Teammanagerbericht: Eintracht Südring II

03.11.2013

Unglaubliche Schiedsrichterleistung

Folgende LEISTUNGSTRÄGER fehlten heute gegen Mariendorf:
Hussam Chatwieh, Wasan Charoenrad, Mohammed Chaaban, Jannis Willim .

Dazu kam noch, dass Emir Hopic nur eine Halbzeit spielen konnte, er musste arbeiten gehen.
Verletzt oder krank: Patrick Grell, Patrick Ehlert, Jassin El-Zaarah und Adham Chaaban.

Vom Trainer eine Pause bekommen Daniel Czyplis.

Folgende Truppe konnte man noch zusammenbekommen:

Joachim Rahmann – Bayram Parlak - Emir Hopic (46. Ahmet Gülcek) – Emre Sen – Kaan Karabicak – Rene Buitkamp (79. Samet Kizil) – Tim Hochheim – Emir Aslan – Dennis Ehm – Murat Aslan (62. Serkan Kör) – Ademir Hopic.

53. Min. gelbe Karte: Tim Hochheim
55. Min. gelbe Karte Dennis Ehm
65. Min. rote Karte: Emre Sen
Keine Karten bei Mariendorf: Erstaunlich!!!!!

Leider musste die Eintracht heute mit einer ziemlich ersatzgeschwächten Mannschaft antreten, was man in den ersten 35 Minuten des Spiels auch sah. Trotzdem zeigte diese ersatzgeschwächte Truppe Moral und machte noch zur Halbzeit aus der 2:0 Führung der Gastgeber ein 2:2 durch Tore von Tim Hochheim und Emir Aslan.
Nun wollte man auch die drei Punkte entführen.

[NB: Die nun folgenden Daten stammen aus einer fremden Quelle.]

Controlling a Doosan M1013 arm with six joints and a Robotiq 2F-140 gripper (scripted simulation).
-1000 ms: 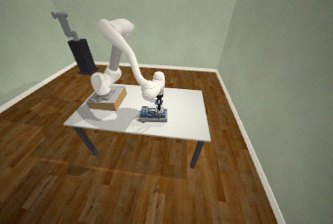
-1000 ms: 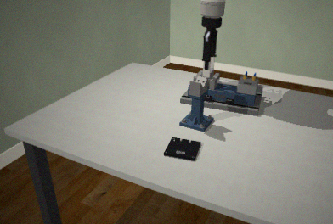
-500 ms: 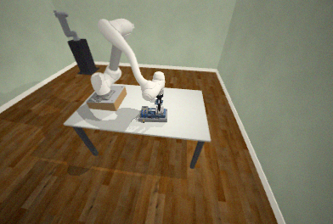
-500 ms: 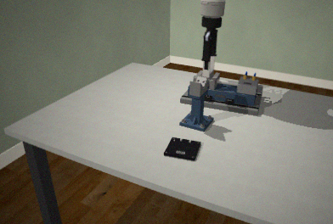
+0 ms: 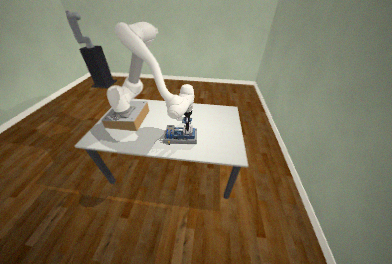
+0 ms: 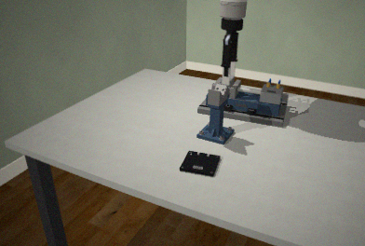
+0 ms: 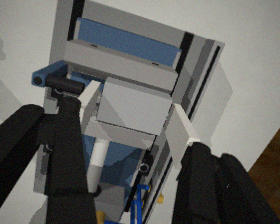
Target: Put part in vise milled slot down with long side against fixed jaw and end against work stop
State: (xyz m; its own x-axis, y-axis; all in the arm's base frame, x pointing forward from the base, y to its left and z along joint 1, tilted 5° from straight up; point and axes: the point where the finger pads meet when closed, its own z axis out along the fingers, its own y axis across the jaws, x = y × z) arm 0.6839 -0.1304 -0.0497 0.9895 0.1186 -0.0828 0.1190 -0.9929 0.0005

Doch die Kreuzberger hatten die Rechnung ohne den Schiedsrichter Kevin Haak gemacht, den durfte man schon dreimal in dieser Saison genießen. Er hat die Eintracht immer verpfiffen. Eigenartig ist auch, dass dieser Schiedsrichter fast immer bei den Spielen von Traber oder Mariendorf angesetzt wird. Na und dann, Ademir Hopic erzielte ein wunderschönes Tor zur 3:2 Führung, alle auf dem Platz auch die Mariendorfer haben gesehen dass es kein Abseits war, so klar stand Hopic nicht im Abseits. Der Schiedsrichter pfiff (und man kann hier Absicht unterstellen) Abseits. Unglaublicher Vorfall.

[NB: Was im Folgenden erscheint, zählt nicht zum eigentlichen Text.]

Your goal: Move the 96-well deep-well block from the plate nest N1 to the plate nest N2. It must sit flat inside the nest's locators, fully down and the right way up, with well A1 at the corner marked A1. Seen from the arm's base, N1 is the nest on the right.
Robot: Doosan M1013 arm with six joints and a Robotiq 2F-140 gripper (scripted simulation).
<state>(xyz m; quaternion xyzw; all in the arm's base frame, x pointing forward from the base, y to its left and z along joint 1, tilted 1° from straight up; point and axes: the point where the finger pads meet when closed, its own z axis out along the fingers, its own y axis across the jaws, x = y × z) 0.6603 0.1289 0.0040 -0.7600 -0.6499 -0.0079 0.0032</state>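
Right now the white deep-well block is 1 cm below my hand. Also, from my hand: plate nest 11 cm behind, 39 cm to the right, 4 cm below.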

Dann raubte dieser Schiedsrichter den aufopferungsvoll kämpfenden Kreuzbergern auch noch den Spieler Emre Sen, der mit einer roten Karte bedacht wurde, angeblich wegen einer Tätlichkeit und einer Beleidigung. Emre Sen wurde von einem Mariendorfer Spieler absichtlich auf die Hand getreten (wahrscheinlich Bruch zweier Finger). Emre beschwerte sich zu Recht mit den Worten beim Gegenspieler:“Ay was macht du, du Pfeife.“ Daraufhin gibt der Schiedsrichter glatt rot.
Das war es dann. Mit nur zehn Mann schwanden nun zunehmend die Kräfte der Kreuzberger.Die Folge 3:2, 4:2 und 5:2 für Mariendorf, die wohl nie und nimmer in der Halbzeit daran gedacht hatten, dass Spiel mit 5:2 zu gewinnen, obwohl man mit Ulli Schmitz (Nr. 15) und und Lionel Krampah (Nr. 13) zwei 1. Männerspieler vom Mariendorfer SV aufbot. Es ist immer dasselbe.


Die Mariendorfer können sich jedenfalls beim Schiedsrichter bedanken, der sowohl vor dem Spiel mit den Spielern zusammenstand und auch nach dem Spiel genüsslich seine Bratwurst mit den Spielern aß. Die Kreuzberger täten gut daran, den Spielleiter zu informieren, bitte diesen Schiedsrichter nicht mehr angesetzt zu bekommen.
Für die Eintracht ein rabenschwarzer Sonntag, ein korrektes Tor „geklaut“, eine unberechtigte rote Karte, und mit leeren Händen nach Hause gefahren.